At their age, an open ended barn should be enough protection.  Keep in mind if you get the ram you'll need to separate him from the ewes, and it's best to have a buddy for him because sole sheep get lonely and miserable.


----------



## secuono (Apr 22, 2011)

Not sure if they are, I just know they 'can be sold now as bottle babies' if I wanted them now. 
I'm guessing pulling them would be kind of mean. Would they be even more stand offish at weaning age if that's when I got them? Or would they be young enough to still at least be somewhat tame and curious?


----------



## Bossroo (Apr 22, 2011)

If they are a month old, and the owner/ seller says that they " can be sold as bottle babies".  He/ she has no idea about bottle raising a bottle lamb. Best chance of bottle raising a lamb is when the lamb is a new born, next would be just a couple of days old if mamma died or refused to nurse it. Any lamb older than that would absolutely refuse to nurse on a bottle untill it is so hungry that it will finally do so, but the great majority will not and may die at worst. If the lamb will eat grass and grain, it will survive but fail to thrive as it needs the rich mamma milk for proper nutrition. Since it will lack proper nurishment, it will be more prone to desease and parasite attacks and may grow at a very slow rate  at best. If it was me, I would run from this venture. Or,  let mamma raise the lambs to weaning age of at least 3 1/2 months minimum, 5 months would be much better. Good luck !


----------



## aggieterpkatie (Apr 22, 2011)

Yep, I agree with Bossroo.  "Can be sold as bottle babies" means the lambs would be pulled from the ewes and they'd be hard as hell to get on a bottle.  And lambs never do as well (that I've seen) as bottle babies as goats do, so I'd never intentionally buy a lamb that has been pulled for no reason other than for a bottle baby.  

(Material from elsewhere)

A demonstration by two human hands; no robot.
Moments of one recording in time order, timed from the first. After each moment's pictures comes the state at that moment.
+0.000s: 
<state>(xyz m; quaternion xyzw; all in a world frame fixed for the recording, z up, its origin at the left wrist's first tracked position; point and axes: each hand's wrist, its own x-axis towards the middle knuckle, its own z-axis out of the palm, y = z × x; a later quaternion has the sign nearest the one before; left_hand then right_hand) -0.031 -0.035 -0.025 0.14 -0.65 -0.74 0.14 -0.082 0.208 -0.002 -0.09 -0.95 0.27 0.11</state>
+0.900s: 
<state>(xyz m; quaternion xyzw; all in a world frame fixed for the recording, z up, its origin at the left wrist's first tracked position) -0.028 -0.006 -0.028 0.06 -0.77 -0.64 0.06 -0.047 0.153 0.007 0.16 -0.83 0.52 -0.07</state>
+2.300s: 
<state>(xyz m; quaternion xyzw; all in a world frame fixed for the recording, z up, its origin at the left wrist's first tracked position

I'd wait until weaning.  IMO, weaning at 8 weeks is fine.  By 8 weeks their rumens are functioning well and they do just fine being weaned. Weaning later is fine too, but if you want to get them early to get them tamed down, 8 weeks is a good time to wean.  I'd ask they owners to keep them for at least 1 week after weaning since weaning is stressful enough without throwing in moving lambs to a new place/new food/new everything.


----------



## secuono (Apr 22, 2011)

Alright, I'll stick with me original plan to wait until they are weaned. Thanks.


----------